How Saying “No” Helps Me Be the Mom I Want to Be

Many say that motherhood is hard, but no one said that it can be a complete 180 degree turn. I gave birth at 33 and at the height of the pandemic no less. Most of my energy is now spent on caring for a little person whose adorable smile and cute antics can instantly melt my heart. Was it easy to transition into this new life? No. Was it inevitable? Yes.

At the beginning, I felt very guilty about saying no to opportunities, to new hobbies, and to my own personal milestones apart from what comes with Motherhood. I considered everything as a gift and told myself, “How lucky am I to get to stretch myself, earn extra money from my multiple part-time work, and still get to juggle so many things while easing into Mom life.” I continued working even after my full-time job shift, took breaks for breastfeeding, then would pack what’s left of my day with other to-dos. I believed I was fulfilling so many expectations by saying yes to everything, by doing it all.

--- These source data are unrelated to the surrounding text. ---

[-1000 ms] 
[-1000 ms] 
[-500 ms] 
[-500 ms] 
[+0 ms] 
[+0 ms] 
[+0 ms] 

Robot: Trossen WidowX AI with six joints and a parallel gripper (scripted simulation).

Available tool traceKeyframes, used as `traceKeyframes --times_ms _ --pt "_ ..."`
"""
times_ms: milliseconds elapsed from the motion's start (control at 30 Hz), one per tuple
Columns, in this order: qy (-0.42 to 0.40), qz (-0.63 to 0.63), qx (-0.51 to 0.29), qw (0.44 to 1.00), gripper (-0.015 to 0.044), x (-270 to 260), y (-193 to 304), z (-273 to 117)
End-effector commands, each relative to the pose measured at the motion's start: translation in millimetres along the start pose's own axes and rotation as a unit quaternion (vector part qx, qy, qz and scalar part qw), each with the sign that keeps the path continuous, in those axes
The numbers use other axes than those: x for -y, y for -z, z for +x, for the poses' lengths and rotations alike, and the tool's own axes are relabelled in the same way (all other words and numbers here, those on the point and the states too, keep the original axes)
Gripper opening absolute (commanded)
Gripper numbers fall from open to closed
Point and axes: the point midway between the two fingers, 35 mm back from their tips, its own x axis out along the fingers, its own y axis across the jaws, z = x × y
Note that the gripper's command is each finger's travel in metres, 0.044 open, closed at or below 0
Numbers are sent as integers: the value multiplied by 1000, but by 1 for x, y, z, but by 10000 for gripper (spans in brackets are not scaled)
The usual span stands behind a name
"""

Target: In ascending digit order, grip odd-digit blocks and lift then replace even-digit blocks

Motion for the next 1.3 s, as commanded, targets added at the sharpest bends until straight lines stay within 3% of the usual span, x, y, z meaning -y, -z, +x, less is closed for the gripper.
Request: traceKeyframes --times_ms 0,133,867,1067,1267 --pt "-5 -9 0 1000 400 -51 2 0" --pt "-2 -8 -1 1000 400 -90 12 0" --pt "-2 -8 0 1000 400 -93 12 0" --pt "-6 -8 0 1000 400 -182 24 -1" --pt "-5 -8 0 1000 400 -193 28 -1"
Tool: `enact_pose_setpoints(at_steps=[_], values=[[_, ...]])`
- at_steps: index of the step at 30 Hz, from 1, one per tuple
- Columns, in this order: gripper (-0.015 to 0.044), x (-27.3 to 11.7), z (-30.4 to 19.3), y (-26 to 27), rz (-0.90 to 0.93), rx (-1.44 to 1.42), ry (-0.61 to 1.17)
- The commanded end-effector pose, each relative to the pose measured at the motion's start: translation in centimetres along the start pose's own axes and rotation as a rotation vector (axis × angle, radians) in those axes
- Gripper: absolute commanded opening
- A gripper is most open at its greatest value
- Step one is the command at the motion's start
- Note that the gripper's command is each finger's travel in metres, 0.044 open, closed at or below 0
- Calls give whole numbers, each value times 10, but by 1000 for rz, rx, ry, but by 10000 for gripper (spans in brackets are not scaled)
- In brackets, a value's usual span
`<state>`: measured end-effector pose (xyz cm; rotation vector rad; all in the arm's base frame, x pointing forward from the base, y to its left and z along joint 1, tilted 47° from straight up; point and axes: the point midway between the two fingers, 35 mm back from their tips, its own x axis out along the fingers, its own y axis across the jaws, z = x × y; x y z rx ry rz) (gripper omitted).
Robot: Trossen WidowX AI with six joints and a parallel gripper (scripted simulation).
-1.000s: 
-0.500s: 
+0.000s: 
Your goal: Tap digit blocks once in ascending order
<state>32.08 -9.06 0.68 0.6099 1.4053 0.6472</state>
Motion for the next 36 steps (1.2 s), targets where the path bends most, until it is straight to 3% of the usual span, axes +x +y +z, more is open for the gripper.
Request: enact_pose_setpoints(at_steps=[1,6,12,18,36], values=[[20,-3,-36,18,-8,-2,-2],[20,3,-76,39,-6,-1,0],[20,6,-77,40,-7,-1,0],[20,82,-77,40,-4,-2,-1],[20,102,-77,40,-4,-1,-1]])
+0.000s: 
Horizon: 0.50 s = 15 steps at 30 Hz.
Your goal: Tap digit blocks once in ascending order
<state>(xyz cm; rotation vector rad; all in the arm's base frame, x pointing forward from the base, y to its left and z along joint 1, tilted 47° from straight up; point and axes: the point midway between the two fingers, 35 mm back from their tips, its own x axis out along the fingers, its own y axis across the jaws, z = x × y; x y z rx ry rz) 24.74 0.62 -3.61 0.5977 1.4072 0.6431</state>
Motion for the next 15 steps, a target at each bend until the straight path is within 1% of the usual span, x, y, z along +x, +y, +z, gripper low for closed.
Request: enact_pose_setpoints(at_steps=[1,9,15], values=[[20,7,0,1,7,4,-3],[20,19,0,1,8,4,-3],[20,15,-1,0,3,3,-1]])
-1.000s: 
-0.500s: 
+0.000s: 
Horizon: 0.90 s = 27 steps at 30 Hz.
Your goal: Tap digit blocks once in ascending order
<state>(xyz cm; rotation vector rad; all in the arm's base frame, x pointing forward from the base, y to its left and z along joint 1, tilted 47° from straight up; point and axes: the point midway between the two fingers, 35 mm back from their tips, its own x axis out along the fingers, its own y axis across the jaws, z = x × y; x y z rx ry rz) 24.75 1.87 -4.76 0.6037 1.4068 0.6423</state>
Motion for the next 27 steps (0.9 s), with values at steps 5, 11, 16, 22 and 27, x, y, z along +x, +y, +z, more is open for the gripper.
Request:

But then it was only a matter of time until I found myself in a rut. I was too tired, too deflated, and had zero motivation to do anything. My thought process was: Be everything, for everyone, without losing who you were before. The way this line of thinking backfired made me reflect and realize what this whole motherhood season truly is all about for me. It’s about relishing, about taking time to discover, and just being present in the moment. It’s about pulling back instead of charging forward. It’s about giving myself time and allowing myself to say no to things without the guilt. Can you relate, mom? Here are some of the things I decided to say no to in order to finally be the type of mom I’ve always wanted to be! Read on.

No to overtimes
Before you judge me for being mediocre, this doesn’t mean I don’t go over and above my job description. I do! But what I started to do differently was to work smarter and prioritized where I allotted my energy and attention to. I had to cut off my part-time job because that required me to work extra hours. I’d choose to spend time with my daughter rather than continue working because that’s something money can’t buy.

No to second guessing
At the beginning, I had a lot of questions and doubts about my life decisions and direction. I wasn’t sure if saying goodbye to projects and responsibilities was the correct thing to do. I was so used to anchoring my worth in the amount of work I could churn out that I second guessed myself when I felt a tugging feeling that led me to a different direction. Was I doing enough? Am I proud about my decisions? I questioned myself most of the time but when I started to own my new role as a mom, everything cleared up. Right now, my highest priority is being a present mom. While other people may argue that it shouldn’t be the case because I’ll lose myself in the process, I’m giving myself the chance to soak completely in this season because why not? I know in my gut that what I’m doing is correct and I won’t allow anyone to tell me otherwise.

No to saying Yes!
I have been a yes person ever since. Want a new project? Yes! Want to go on an adventure? Yes! Want to try this and that? Yes! But now that my days are filled with looking after my child, I have learned to fall in love with saying “no”. The feeling is liberating! And know that you, too, can say no, mama! If you’re tired and over stretched, you can take a rest. If you need to recharge and take a moment, say no to any plans. You are not missing out on anything because you are exactly where you’re supposed to be.

Motherhood doesn’t necessarily rob us off of our old lives either. In fact, I think it helps us evolve into a different version of ourselves and that’s something to celebrate! So, let’s make the most out of our new selves and discover all of the wonderful treasures that go with it.

Allow me to leave you with one last piece of encouragement:

Saying "No" means I'm giving myself time and grace to wrap my head around my new season as a mother. I'm choosing to be present and available because saying "No" now makes me say "Yes" to my own best version of motherhood.